Post Truth Realities


In 1938, millions of Americans tuned into their radios for what they thought was a normal evening of programming. But what they heard was terrifying: Martians had landed. Cities were under attack. Chaos was spreading.

Except — it wasn’t real.

It was Orson Welles’ dramatized broadcast of The War of the Worlds. Fiction, clearly stated at the top of the hour. But that didn’t stop thousands from panicking, fleeing their homes, or flooding police stations with calls.

Why?

Because fear is louder than facts. Emotion travels faster than correction.

And in that moment, the illusion felt more real than reality.

This is the world we now live in — every day.

In 2016, post-truth became Oxford’s Word of the Year. Not because it was clever. Because it was chillingly accurate.

The term actually dates back to the early 1990s — coined by Serbian-American playwright Steve Tesich — who warned that we were entering an era where we’d accept lies if they comforted us more than the truth did.

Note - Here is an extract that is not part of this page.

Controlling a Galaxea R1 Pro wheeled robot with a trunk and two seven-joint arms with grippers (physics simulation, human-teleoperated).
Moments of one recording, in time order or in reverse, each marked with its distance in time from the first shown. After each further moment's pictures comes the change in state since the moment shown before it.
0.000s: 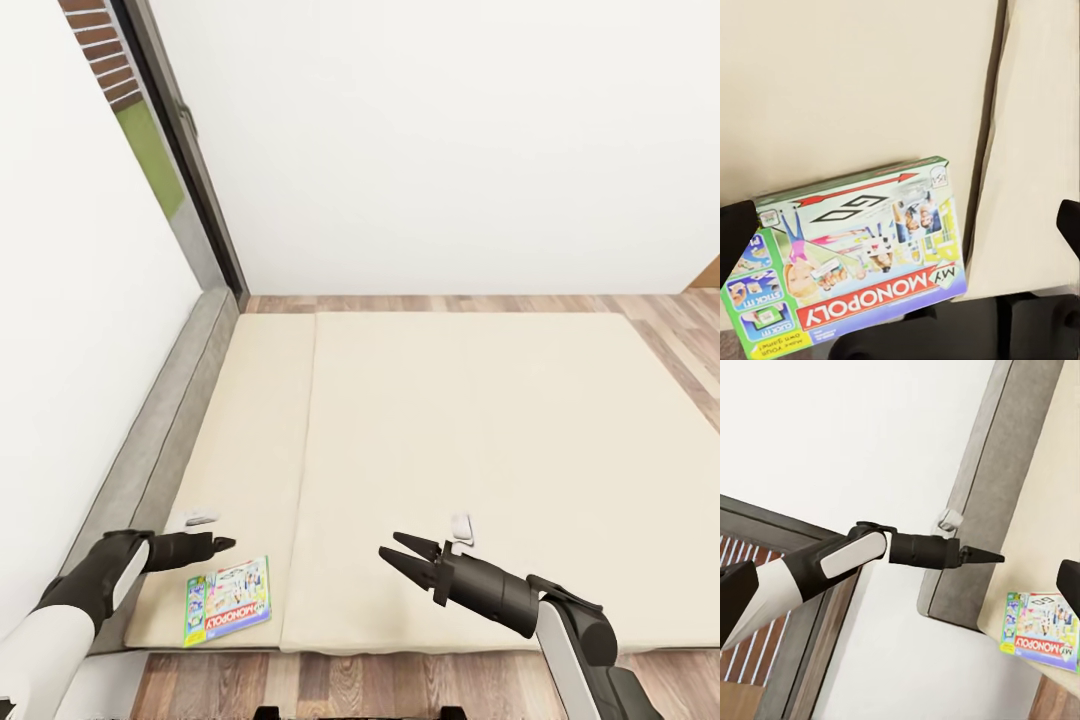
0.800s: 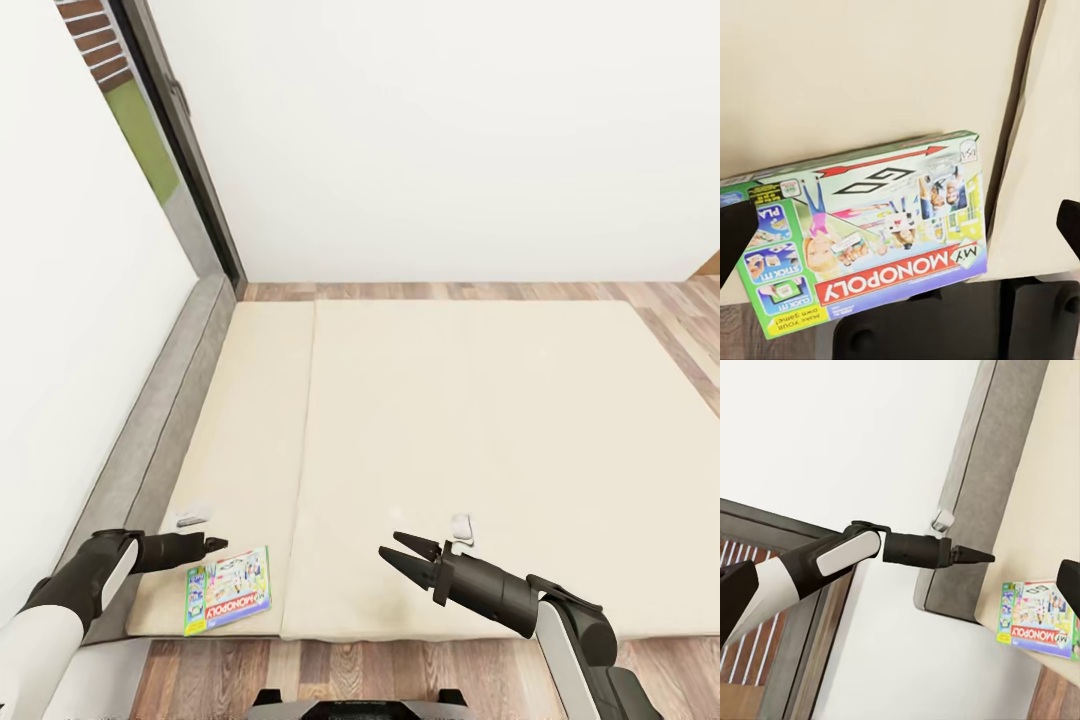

But by the time 2016 rolled around, post-truth politics had gone mainstream. The Brexit campaign, the U.S. presidential election, and countless media narratives made one thing clear: emotional appeal had officially overtaken objective facts.

Here’s what that means:

  • In a post-truth environment, it doesn’t matter if something is true.
  • What matters is how it feels.
  • Facts become negotiable.
  • Truth becomes optional.
  • And trust becomes endangered.

This isn’t just about politicians or the news cycle. It’s about us.

It happens when we focus on “we” vs “they.” When we scroll past inconvenient data and double-tap the meme. When we confuse certainty with wisdom.

The danger isn’t just misinformation. It’s disconnection. From each other. From shared reality. From the foundation that allows us to collaborate, to innovate, to move forward together.

We don’t need more shouting. We need more signal and less noise. More listening. Less defending. More curiosity. Less confirmation bias.

Trust isn’t something we can mass-produce. It’s handcrafted — through honesty, vulnerability, and a commitment to truth, even when it’s hard.

In a post-truth world, the bravest thing we can do is choose truth anyway.

Not because it’s easy. Because it’s necessary.